Dan Stidham: I have been speaking about the case on college campuses and at professional seminars around the country for the past 18 years talking about this particular injustice and the ways that we can prevent cases like this from happening again. Fortunately, I get to add a few more slides and a happy ending to my power point presentation. I hope to keep getting invited to speak about the case even though the case is now over so that the next generation of lawyers, judges, prosecutors and police officers can learn from the mistakes of the West Memphis case and what we can do to improve our system of justice. The WM3 case has already become an icon for injustice in America and hopefully the invitations will keep coming my way. I really enjoy speaking about the case.
Information about my public speaking program, which I am in the process of up-dating can be found at www.danstidham.com.
I have also decided to write a book about my experiences in the case. I have been kicking around the idea for years but until now I could never decide if I really wanted to re-live the pain of the past. Now that this pain has been strongly mitigated by the freedom of the WM3 it made my decision both easier and obvious. I plan to get started this weekend. The truth of what happened and why it happened must be told. I also think it might be therapeutic for me personally to write this book.
Morehead's Musings: Mr. Stidham, thank you so much for your ongoing work on behalf of the WM3.
Dan Stidham: Thank you for your kind and generous words and the opportunity to follow up with our earlier discussion for your readers. I would be remiss if I didn’t take the opportunity to thank a couple of people without which the freedom of the WM3 would not have been possible. If I tried to name everyone, there is always the danger of leaving someone out as there are so many folks who worked for so many years on this case. Despite the danger, let me acknowledge a few folks like John Phillipsborn, who is without a doubt the best lawyer I have ever encountered. Bruce Sinofsky and Joe Berlinger who first brought this case to the attention of the world through their HBO documentaries and to the attention of people like Eddie Vedder, Natalie Maines, and Johnny Depp who along with countless others donated money to fund the defense and particularly the DNA testing. Eddie Vedder is perhaps the most incredible and generous individual that I have ever met.

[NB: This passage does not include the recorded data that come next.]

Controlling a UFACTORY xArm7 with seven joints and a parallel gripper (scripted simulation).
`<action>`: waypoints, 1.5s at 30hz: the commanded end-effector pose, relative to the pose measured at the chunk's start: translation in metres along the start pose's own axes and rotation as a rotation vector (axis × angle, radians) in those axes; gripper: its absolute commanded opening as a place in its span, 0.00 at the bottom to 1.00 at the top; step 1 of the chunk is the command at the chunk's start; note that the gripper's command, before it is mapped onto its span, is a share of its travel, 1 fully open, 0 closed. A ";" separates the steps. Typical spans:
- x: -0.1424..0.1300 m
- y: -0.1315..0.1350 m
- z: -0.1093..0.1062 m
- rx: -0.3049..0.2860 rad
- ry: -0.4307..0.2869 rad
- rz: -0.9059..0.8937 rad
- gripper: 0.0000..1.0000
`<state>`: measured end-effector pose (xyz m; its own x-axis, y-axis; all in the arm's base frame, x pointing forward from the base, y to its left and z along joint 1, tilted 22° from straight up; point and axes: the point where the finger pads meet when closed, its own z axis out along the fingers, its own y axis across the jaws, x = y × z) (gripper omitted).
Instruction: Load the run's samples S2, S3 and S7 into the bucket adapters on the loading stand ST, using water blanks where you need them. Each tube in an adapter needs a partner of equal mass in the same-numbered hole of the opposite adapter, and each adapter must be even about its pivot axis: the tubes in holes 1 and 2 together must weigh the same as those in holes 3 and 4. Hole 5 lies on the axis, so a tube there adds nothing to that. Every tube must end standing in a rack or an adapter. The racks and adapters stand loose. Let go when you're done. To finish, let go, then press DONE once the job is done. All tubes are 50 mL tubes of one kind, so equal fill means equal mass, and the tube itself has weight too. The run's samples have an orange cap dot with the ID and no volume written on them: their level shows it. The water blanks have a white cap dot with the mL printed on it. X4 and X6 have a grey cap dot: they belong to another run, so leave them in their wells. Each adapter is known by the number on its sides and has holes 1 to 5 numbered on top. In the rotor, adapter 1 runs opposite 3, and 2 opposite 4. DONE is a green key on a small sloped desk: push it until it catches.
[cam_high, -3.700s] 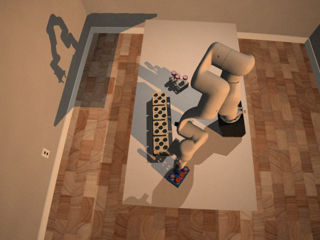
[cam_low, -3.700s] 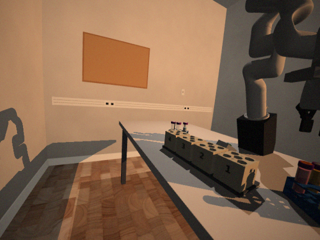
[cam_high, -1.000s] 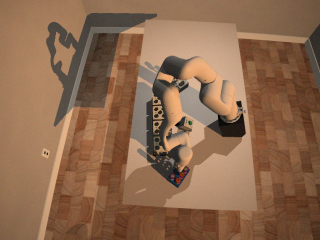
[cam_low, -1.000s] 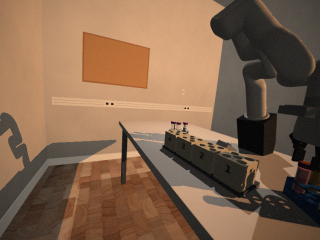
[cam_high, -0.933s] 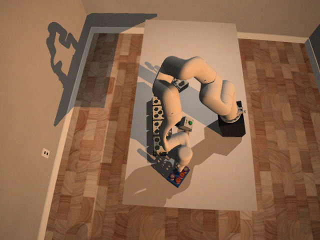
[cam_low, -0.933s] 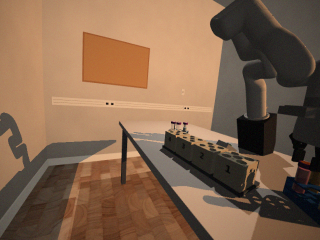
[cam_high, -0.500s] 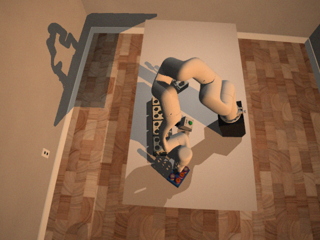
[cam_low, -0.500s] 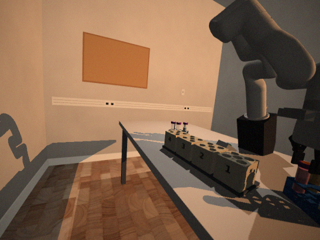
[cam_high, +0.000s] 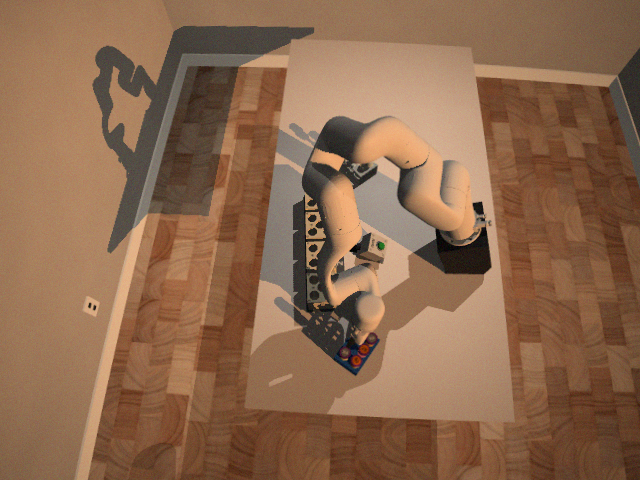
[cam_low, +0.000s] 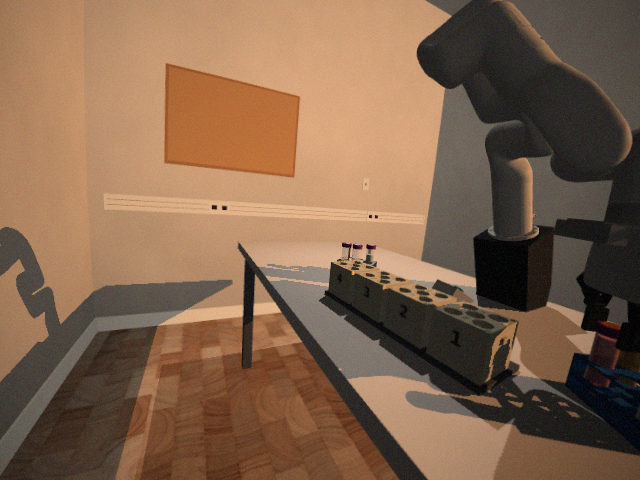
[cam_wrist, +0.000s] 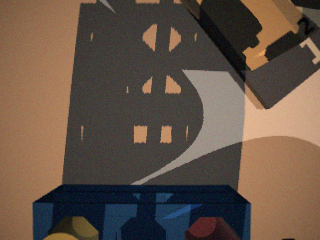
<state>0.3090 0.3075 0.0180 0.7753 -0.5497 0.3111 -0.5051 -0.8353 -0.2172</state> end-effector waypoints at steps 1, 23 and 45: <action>0.000 -0.001 -0.001 0.003 0.000 -0.001 0.57; 0.000 -0.001 -0.002 0.003 0.000 -0.001 0.00; 0.000 -0.001 -0.002 0.003 0.000 -0.001 0.00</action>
<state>0.3083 0.3074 0.0195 0.7752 -0.5497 0.3111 -0.5051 -0.8353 -0.2172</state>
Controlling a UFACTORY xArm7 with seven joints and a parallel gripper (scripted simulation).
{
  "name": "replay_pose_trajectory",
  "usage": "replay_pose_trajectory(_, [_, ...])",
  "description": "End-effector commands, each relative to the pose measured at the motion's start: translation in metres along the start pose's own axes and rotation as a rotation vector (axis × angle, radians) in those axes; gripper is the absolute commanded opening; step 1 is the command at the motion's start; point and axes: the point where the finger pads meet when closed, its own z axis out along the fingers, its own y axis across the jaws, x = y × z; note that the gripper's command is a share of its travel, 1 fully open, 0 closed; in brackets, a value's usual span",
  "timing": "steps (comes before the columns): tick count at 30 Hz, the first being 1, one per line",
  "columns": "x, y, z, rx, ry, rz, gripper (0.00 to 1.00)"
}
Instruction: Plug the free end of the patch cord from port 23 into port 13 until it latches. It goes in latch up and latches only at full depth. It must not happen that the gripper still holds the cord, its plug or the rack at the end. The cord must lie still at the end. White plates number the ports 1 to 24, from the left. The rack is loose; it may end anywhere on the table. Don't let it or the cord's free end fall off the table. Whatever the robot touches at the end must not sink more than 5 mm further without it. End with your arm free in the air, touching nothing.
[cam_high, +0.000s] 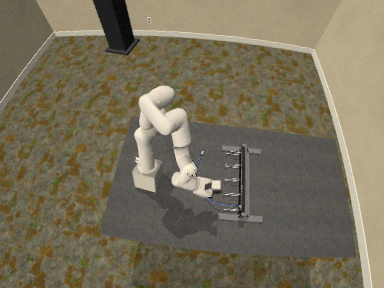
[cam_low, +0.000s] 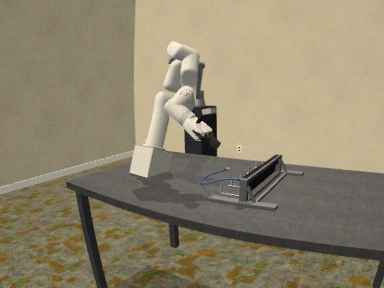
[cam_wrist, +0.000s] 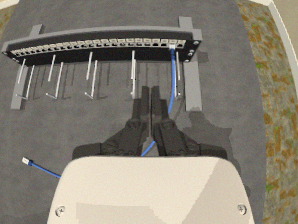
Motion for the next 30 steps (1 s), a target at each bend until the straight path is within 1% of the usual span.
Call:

Of course, Lori Davis and Mara Leveritt’s work was instrumental. Peter Jackson and his partner Fran Walsh also donated funding for the case. Obviously, their generosity helped tremendously to bring about justice in this case. My many thanks, and best wishes to them for their support.
Old friends like Grove Pashley, Burk Sauls, Kathy Bakken and Lisa Fancher also had a huge impact on this case along with new friends like Amy Berg who is working on a documentary on the case.
I would also like to take time to thank my children who let their Dad miss a few ballgames and other things while they were young so I could keep this case alive long enough for help to arrive. And when the cavalry arrived, did they ever! Also my parents deserve credit for instilling in me the qualities I needed to do my work on this case and live my life. My family was as proud of what happened on Friday as I was. Thanks.